Exercise description:
Each entry must be given again exactly; images do not belong in the copy.

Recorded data
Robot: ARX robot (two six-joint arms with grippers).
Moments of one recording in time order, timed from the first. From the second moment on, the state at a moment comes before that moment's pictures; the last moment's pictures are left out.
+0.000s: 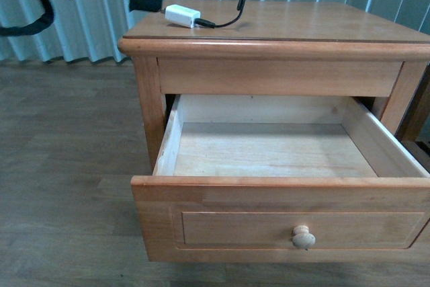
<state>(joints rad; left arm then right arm) -0.35 1.71 1.14 0.38 -0.42 0.05 0.00 0.11 0.13 -0.02 0.00 0.00</state>
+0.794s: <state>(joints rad) -0.42 2.27 1.82 0.19 -0.54 -0.15 0.00 0.11 0.13 -0.02 0.00 0.00</state>
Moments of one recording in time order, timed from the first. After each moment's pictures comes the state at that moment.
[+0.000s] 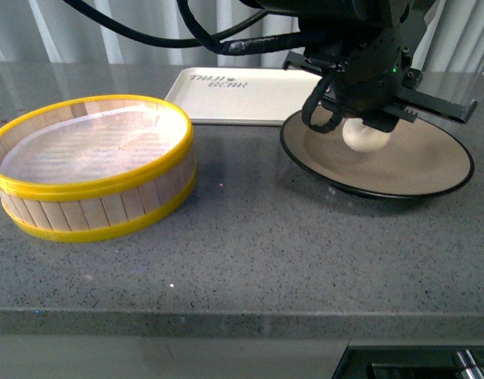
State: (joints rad) left arm -0.69 2.30 1.89 -0.13 -0.06 0.13; right arm 0.00 0.00 0.01 0.00 0.00 -0.01
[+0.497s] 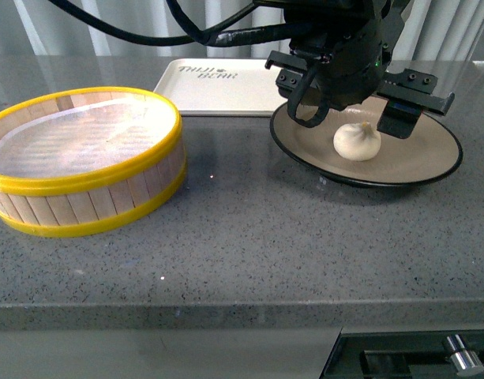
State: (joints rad) left arm -0.68 2.32 1.92 -0.18 -0.08 0.08; right arm 0.00 0.00 0.01 0.00 0.00 -0.01
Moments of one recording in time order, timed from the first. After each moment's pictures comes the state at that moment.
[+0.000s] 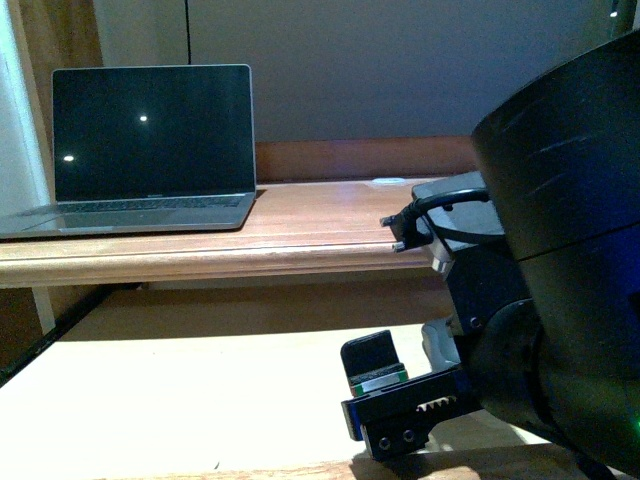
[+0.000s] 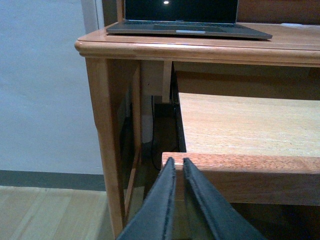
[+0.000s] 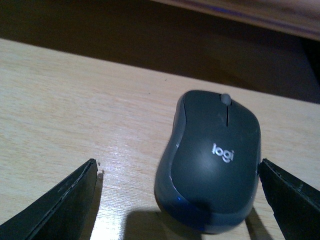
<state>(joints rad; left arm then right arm) -0.01 0.01 0.01 -0.01 0.00 -0.01 0.71 1.54 0.81 0.28 0.46 0.02</state>
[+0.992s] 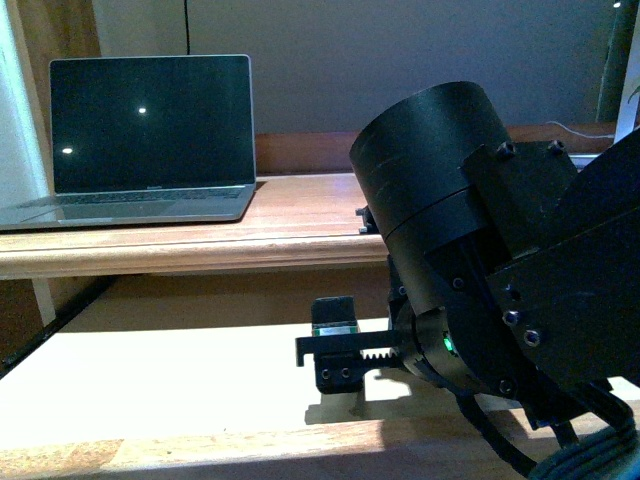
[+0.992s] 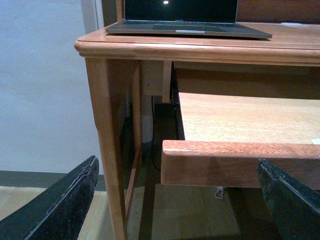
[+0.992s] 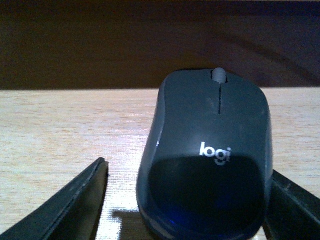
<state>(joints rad) -0.01 0.01 0.01 -0.01 0.00 -0.01 0.70 1.76 1.06 0.14 0.51 0.27</state>
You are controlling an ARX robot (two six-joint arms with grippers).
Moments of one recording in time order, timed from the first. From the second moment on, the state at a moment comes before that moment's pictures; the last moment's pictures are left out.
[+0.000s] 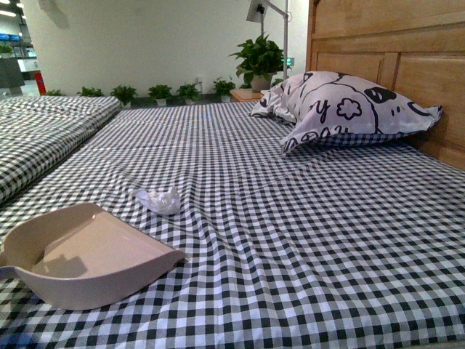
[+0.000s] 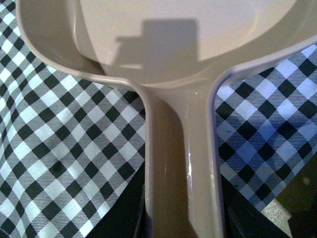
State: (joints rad) left arm 0.28 1.76 1.00 -0.23 0.50 0.98; right arm 0.53 0.71 0.51 0.36 0.52 -0.14
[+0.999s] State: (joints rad) left arm 0.28 1.76 1.00 -0.23 0.51 1.00; right arm 0.58 2.18 1.80 -0.32 0.25 0.03
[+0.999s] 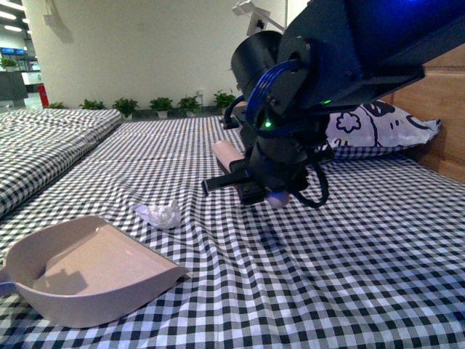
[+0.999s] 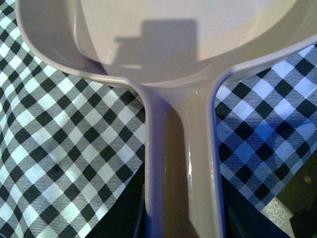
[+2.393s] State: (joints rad) left arm 0.28 1.76 1.00 -0.23 0.51 1.01; right arm 0.57 2.18 1.82 -0.40 -0.18 -0.15
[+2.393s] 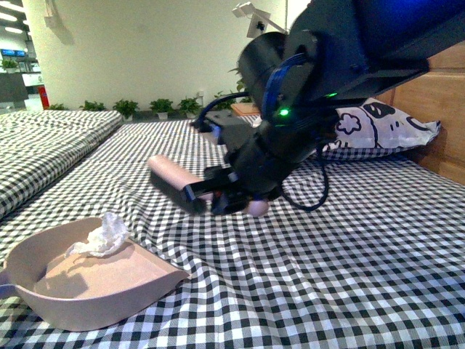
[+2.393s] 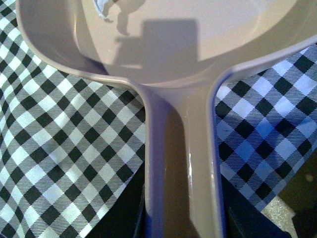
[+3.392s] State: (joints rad) left arm 0.05 1.11 0.52 0.69 -0.10 0.31; right arm -0.08 0.98 1.22 -0.41 -0.62 0.30
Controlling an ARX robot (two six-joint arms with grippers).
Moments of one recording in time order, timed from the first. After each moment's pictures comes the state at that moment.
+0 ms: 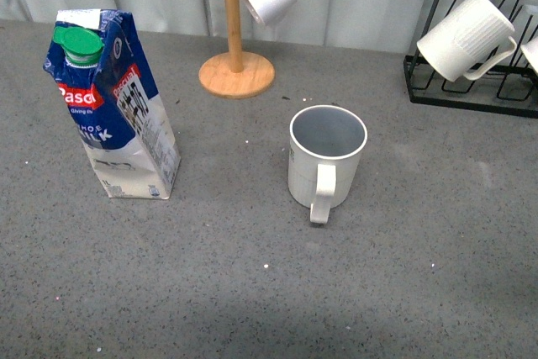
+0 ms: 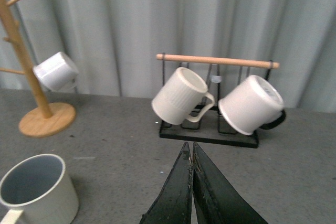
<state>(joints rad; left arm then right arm) 0.00 0.00 0.02 0.00 0.00 0.00 0.02 1.04 0.07 0.95 0.01 0.00</state>
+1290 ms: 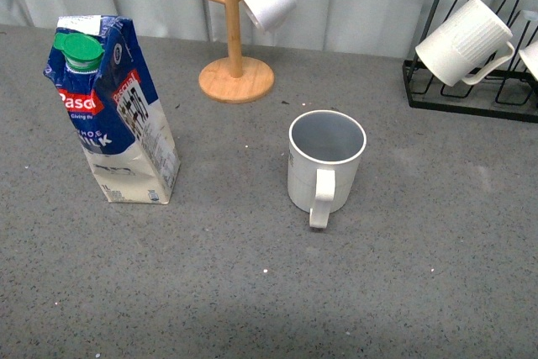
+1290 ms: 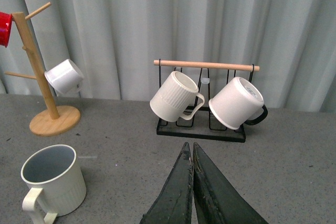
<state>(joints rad) 0.00 0.00 0.02 0.00 0.00 0.00 0.00 0.26 0.00 0.27 0.00 0.00</state>
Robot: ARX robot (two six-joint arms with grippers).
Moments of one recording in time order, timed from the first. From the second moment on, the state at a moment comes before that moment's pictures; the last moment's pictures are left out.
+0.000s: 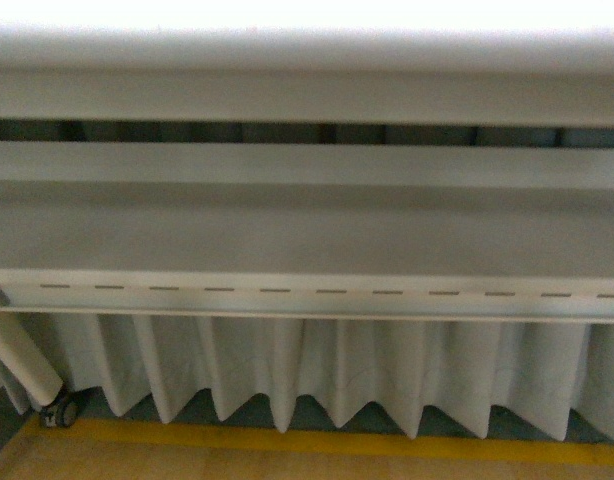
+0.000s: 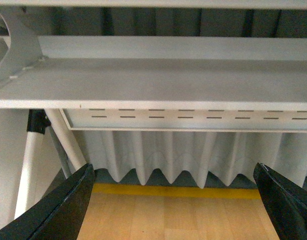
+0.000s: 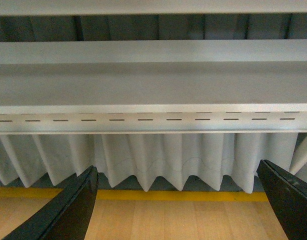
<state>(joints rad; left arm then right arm) 0.00 0.01 0.01 0.00 0.00 0.00 0.00 0.00 0.01 0.00 0.00 -0.01</state>
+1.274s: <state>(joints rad) 0.00 0.01 0.01 -0.01 0.00 0.00 0.00 0.00 0.01 -0.01 0.00 -0.01</state>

Your response:
Robot: ARX robot (two six-joint arms with grippers).
Moments of one recording in time order, timed from the first. From the second moment on, the state at a moment comes before that moment's pictures; the last moment's pictures are left out.
+0.000s: 
<state>(joints rad; left arm then right arm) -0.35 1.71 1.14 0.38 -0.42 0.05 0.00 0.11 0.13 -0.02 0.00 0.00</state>
+0.794s: <state>(joints rad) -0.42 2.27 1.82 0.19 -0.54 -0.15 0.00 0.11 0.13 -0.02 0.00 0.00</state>
Moments of one recording in time order, timed from the first. After each moment's pictures comes the state at that moment.
[+0.000s] 
State: (joints rad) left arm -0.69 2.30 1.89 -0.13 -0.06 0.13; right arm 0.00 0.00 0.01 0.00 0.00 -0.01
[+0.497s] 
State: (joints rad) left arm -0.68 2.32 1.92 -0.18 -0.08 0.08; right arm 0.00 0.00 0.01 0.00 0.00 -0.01
Moments of one recording in time order, timed from the first. After each moment's pictures comes the state at that moment.
[+0.000s] 
[+0.000s] 
[+0.000s] 
<state>(joints rad; left arm then right arm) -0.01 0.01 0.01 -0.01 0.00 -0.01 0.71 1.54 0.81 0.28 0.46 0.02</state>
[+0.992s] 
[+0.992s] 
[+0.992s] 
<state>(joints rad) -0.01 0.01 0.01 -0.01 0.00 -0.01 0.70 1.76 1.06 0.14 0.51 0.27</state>
You are controlling an ARX robot (two six-joint arms with grippers).
Moments of one recording in time order, timed from the first. From the second moment on, the state at a moment comes before that moment's pictures; the last moment's pictures are left out.
[+0.000s] 
[+0.000s] 
State: (joints rad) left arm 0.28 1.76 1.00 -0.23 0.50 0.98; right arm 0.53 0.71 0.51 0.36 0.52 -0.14
[+0.999s] State: (joints rad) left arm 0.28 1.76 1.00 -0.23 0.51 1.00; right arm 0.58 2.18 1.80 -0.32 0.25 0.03
[+0.999s] 
[+0.999s] 
[+2.393s] State: (joints rad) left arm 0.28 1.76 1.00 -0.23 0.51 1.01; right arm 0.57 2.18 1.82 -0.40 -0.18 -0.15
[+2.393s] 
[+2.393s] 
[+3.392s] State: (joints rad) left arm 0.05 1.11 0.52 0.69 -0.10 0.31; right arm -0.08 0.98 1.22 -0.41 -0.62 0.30
Controlling an ARX robot (two six-joint arms with grippers).
Moments of one recording in time order, timed from the first. After each moment's pictures comes the state at that moment.
+0 ms: 
+0 ms: 
<state>(joints rad; left arm then right arm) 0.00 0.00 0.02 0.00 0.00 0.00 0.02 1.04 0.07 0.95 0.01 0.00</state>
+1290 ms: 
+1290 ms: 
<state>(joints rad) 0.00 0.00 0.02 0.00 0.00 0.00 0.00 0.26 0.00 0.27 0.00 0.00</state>
Robot: ARX robot (two six-joint arms with grippers).
Moments of one recording in time order, timed from the first. From the second moment on, the state at a moment comes before that moment's pictures; the last moment's pictures are left out.
+0.000s: 
+0.000s: 
+0.000s: 
<state>(joints rad; left arm then right arm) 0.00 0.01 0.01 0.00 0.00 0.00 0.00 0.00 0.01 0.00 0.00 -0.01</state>
+1.274s: <state>(joints rad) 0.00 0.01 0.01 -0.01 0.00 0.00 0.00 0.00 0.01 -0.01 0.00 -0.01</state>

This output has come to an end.